Noncommutative 3-colour scalar quantum field theory model in 2D

TL;DR

This paper introduces a novel 2D noncommutative 3-colour scalar quantum field theory model, deriving a unique Ward-Takahashi identity and solving the resulting equations perturbatively, advancing understanding of noncommutative QFTs.

Contribution

It presents the first formulation of a 3-colour noncommutative scalar QFT in 2D, with a new Ward-Takahashi identity and a perturbative solution to the 2-point function.

Findings

Derived a generalized Ward-Takahashi identity specific to coloured noncommutative QFTs.

Simplified Schwinger-Dyson equations using the new identity.

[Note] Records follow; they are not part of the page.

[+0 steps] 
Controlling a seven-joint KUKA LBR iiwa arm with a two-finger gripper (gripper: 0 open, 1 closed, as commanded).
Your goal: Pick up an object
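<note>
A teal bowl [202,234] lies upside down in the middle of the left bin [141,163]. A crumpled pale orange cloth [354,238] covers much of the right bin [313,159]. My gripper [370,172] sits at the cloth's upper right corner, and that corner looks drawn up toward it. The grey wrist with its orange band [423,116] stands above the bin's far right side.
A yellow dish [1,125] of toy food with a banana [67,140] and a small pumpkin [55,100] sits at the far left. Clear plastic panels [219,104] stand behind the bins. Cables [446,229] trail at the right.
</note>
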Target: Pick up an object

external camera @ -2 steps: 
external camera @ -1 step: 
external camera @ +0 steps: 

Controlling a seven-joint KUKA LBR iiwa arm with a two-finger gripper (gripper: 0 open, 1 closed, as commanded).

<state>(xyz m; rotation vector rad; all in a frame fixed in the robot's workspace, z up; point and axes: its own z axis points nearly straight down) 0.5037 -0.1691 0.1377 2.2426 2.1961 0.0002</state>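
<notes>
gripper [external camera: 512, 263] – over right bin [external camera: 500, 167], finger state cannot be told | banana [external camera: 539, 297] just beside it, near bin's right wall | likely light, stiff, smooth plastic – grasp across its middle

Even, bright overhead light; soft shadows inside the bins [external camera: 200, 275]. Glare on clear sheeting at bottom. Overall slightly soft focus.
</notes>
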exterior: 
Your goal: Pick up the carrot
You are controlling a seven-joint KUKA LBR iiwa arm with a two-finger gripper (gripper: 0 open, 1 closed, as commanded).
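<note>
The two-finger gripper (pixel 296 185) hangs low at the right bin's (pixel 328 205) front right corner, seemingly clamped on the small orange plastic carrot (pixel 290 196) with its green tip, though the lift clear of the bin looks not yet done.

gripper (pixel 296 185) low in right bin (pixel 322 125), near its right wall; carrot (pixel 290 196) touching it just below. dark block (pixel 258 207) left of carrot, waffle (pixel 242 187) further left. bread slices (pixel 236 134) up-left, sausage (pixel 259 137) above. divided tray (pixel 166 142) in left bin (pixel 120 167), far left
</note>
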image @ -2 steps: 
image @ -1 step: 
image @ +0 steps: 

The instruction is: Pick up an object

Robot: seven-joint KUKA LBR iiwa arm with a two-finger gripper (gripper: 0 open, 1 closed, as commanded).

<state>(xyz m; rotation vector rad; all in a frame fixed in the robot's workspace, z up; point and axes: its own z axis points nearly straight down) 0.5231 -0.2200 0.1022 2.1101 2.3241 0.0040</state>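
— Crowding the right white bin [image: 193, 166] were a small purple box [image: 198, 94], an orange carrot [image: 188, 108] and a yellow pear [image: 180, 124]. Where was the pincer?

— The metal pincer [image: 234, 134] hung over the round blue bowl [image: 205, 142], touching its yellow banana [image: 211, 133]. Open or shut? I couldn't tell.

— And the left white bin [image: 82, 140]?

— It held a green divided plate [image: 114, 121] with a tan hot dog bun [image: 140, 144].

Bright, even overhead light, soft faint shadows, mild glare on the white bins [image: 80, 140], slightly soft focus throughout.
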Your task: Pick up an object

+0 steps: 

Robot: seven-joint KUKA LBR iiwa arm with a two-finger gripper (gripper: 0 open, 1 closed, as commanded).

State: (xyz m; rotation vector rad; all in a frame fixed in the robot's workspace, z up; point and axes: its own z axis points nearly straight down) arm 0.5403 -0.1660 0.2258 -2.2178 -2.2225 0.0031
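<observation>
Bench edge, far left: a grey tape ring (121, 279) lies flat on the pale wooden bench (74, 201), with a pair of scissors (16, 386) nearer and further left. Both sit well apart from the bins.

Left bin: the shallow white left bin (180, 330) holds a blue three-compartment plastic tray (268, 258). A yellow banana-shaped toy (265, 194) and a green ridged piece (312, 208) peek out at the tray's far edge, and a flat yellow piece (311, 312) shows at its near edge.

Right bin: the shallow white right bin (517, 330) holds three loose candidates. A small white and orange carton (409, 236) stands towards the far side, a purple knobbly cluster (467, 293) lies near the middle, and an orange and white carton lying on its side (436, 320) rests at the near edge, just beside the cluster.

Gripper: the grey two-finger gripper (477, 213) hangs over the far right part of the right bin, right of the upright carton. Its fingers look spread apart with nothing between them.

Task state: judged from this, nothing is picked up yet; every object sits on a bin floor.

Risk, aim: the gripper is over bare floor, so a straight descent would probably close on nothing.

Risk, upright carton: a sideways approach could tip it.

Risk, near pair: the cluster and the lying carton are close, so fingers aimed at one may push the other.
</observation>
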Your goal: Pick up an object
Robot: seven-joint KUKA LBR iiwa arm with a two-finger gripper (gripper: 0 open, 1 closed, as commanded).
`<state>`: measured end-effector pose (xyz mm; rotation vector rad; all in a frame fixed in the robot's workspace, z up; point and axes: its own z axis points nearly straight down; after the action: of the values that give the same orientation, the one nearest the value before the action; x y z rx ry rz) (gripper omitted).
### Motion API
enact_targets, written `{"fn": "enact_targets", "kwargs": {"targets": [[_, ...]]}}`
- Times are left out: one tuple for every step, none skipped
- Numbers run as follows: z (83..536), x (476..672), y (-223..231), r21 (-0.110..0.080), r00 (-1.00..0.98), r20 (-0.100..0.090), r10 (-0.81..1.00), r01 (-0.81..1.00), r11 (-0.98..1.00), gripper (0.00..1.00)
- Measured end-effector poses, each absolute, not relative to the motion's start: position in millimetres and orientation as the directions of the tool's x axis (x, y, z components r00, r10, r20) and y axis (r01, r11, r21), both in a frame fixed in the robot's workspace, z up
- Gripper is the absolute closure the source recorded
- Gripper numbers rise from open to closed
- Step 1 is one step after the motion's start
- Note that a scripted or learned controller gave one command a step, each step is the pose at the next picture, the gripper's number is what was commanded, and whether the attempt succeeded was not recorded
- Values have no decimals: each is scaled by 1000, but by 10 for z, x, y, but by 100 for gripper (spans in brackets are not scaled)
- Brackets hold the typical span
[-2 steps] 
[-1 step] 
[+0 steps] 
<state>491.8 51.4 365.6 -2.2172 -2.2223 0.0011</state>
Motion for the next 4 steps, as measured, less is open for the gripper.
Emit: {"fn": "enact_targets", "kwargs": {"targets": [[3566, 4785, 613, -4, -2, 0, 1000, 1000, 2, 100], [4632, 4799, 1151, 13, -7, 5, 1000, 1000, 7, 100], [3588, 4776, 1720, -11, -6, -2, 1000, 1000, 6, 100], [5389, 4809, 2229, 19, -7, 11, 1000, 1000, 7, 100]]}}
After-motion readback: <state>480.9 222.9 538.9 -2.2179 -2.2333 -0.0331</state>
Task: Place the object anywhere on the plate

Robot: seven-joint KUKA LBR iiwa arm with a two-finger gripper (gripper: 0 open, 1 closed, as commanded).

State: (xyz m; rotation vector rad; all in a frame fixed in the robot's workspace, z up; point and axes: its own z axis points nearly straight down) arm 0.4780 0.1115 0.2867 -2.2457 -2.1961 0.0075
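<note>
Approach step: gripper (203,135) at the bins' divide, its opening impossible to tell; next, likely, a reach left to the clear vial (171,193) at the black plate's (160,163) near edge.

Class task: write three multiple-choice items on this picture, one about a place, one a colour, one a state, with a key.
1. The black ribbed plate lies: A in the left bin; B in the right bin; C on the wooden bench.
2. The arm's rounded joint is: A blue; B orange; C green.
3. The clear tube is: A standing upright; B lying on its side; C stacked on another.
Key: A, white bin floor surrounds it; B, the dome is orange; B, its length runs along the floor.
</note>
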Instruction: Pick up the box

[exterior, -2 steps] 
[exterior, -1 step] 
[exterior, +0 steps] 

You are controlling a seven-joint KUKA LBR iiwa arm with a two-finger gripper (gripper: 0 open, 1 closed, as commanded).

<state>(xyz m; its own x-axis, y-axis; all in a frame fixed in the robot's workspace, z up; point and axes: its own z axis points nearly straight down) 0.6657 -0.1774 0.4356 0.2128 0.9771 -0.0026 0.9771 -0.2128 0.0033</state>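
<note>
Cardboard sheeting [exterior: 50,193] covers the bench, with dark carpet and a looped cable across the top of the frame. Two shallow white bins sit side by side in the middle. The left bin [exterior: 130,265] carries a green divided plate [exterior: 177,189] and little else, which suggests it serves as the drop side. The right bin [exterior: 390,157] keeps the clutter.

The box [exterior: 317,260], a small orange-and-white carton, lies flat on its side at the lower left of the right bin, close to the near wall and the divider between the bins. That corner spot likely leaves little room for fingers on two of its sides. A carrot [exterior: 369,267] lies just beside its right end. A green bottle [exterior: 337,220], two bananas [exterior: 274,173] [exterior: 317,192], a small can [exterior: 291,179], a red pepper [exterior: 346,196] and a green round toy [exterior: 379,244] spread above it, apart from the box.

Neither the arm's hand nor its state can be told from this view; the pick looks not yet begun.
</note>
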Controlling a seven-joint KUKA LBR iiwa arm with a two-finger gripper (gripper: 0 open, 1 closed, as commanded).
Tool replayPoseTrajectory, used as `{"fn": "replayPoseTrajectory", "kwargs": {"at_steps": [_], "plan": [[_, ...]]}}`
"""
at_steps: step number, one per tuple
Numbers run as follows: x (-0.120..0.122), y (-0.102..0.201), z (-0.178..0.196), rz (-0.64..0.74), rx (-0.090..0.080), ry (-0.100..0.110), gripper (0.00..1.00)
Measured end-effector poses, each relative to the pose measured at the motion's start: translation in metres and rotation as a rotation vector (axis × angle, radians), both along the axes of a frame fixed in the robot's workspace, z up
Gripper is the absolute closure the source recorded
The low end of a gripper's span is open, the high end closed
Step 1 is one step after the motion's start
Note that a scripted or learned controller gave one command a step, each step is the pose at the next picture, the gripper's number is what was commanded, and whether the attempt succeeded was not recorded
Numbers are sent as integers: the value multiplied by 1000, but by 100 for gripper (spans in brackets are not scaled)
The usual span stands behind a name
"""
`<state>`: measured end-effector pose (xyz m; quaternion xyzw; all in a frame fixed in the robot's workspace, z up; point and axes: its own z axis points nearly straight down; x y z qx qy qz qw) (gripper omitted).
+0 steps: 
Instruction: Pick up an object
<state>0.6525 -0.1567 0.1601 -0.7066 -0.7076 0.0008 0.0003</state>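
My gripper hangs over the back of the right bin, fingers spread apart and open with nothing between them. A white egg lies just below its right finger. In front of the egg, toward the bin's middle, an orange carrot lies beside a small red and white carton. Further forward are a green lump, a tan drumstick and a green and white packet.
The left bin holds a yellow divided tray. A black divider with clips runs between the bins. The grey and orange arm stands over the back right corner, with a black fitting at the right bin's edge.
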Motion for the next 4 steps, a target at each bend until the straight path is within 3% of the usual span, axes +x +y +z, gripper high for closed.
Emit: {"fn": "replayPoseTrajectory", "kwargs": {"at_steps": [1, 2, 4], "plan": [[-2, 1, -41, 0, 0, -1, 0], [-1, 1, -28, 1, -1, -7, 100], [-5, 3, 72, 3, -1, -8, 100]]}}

Solved the recursive integral equation for the 2-point function up to sixth order.

Abstract

We introduce the 3-colour noncommutative quantum field theory model in two dimensions. For this model we prove a generalised Ward-Takahashi identity, which is special to coloured noncommutative QFT models and has no underlying continuous symmetry. It reduces to the usual Ward-Takahashi identity in a particular case. The Ward-Takahashi identity is used to simplify the Schwinger-Dyson equations for the 2-point function and the N-point function. The absence of any renormalisation conditions in the large $(\mathcal{N},V)$-limit in 2D leads to a recursive integral equation for the 2-point function, which we solve perturbatively to sixth order in the coupling constant.